Blast From The Past | Mystical Ninja: Starring Goemon

Chris Hyde
Blast From The Past, Mystical Ninja: Starring Goemon, Retro
Mystical Ninja Starring Goemon

Blast From The Past | Mystical Ninja: Starring Goemon

When I hark down memory lane to consider the next BFTP addition, there are a few things that run through my mind. There are a plethora of little titbits of games gone by that flood me with waves of nostalgia. These could be a particular section of a game that was unique, the characters or comedy within the game, or indeed the recalling of memories of when I was younger and playing said games – either alone or with friends and family. It is unusual for a game’s music to play so heavily on a fondness for a game, but for me that is one of the things that separates out Mystical Ninja: Starring Goemon from other games. And with it celebrating 15 years since its EU release this week, it felt like the right time to highlight to the masses a game that not only had very good, unique music, but was a game that was as mad as a box of frogs as well.

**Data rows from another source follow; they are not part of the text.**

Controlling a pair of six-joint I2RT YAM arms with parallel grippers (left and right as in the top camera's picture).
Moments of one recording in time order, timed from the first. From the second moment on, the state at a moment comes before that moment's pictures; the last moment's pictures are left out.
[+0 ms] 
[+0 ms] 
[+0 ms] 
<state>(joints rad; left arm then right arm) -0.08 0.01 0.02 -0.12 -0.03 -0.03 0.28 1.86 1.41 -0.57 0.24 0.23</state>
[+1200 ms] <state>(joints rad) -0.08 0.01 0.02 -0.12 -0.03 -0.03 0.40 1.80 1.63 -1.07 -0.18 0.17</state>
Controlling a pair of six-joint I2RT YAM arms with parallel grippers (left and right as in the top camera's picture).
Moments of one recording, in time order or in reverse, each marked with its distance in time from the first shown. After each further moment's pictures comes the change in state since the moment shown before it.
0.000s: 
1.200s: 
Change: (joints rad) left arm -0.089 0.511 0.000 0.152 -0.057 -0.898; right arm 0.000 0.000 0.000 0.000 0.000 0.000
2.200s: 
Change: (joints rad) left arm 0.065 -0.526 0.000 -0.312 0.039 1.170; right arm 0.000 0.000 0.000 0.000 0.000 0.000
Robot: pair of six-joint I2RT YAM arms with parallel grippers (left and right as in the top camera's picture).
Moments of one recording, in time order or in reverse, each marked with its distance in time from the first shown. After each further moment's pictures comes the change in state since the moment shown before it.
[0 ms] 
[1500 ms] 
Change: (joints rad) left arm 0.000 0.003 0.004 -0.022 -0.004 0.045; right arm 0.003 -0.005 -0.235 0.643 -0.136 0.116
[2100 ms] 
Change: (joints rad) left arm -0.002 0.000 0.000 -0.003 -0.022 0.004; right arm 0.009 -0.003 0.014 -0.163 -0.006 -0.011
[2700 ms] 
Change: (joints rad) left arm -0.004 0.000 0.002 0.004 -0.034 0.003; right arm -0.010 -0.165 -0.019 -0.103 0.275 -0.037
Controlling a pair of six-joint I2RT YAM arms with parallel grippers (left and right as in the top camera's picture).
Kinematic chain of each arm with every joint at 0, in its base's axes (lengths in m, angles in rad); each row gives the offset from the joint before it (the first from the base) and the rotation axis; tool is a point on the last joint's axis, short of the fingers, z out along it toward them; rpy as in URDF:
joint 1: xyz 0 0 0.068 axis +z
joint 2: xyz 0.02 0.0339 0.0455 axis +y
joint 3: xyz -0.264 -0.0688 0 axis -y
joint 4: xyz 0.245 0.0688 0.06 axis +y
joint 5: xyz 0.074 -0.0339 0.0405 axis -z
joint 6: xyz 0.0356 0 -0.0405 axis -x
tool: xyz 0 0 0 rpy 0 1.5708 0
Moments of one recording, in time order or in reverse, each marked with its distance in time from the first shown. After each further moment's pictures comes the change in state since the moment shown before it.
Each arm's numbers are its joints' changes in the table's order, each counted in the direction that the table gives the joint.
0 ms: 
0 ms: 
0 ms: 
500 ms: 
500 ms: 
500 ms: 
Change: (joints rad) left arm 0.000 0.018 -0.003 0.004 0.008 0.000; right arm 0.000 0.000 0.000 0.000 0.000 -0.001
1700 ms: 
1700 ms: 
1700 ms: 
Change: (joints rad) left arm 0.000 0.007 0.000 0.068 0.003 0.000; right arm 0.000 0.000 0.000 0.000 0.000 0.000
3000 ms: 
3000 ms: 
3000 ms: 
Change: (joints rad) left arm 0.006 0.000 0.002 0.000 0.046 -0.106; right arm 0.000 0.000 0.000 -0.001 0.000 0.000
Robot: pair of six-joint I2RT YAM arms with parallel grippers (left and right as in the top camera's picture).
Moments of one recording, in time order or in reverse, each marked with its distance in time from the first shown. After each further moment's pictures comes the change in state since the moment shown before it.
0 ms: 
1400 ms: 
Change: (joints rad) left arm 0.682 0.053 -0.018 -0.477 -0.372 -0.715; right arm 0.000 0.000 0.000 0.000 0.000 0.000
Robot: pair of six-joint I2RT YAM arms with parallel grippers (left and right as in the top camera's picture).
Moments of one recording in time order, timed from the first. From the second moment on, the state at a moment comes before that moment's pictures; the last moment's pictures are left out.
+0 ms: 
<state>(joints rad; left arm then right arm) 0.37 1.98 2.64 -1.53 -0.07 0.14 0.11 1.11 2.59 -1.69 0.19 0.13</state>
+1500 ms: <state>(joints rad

Mystical Ninja: Starring Goemon was a 3D platformer / adventure game that was an N64 exclusive way back in 1998. The central protagonist was the titular Goemon, a lad from Zazen Town, who with his friend Ebisumaru set out on an adventure to stop the Peach Mountain Shoguns from travelling across Japan and turning it into some gaudy array of theatres and stages on which they can perform. Throughout the game, they will meet fellow companions Yae – a female ninja – and Sasuke – a mechanical ninja robot – who will join them on their quest. They can even summon the giant robot Impact (who comes complete with his own camp theme tune) to battle against giant bosses. Think of a cross over between 1990s TV series Power Rangers and the Rig fight scenes in the Lost Planet series and you won’t be far from the mark. So yes, completely bonkers.

Blast From The Past | Mystical Ninja: Starring Goemon

The source of the craziness is born from the fact that this game is so overtly Japanese, and that’s not just because the story itself is set in the Land of the Rising Sun. The quirky fun that is so often represented in Japanese gaming culture is here in spades, and you just can’t help but fall in love with it. And the quirkiness extends not just in the random and fun nature of the story and characters but in the humour of the game as well. For example the entire point of the game is to prevent Japan from becoming a giant stage, but the game counters this by putting in canned audience laughter after character punch-lines, and cheers at the end of particular series of dialogues between key characters – as though the game itself is one big theatrical performance.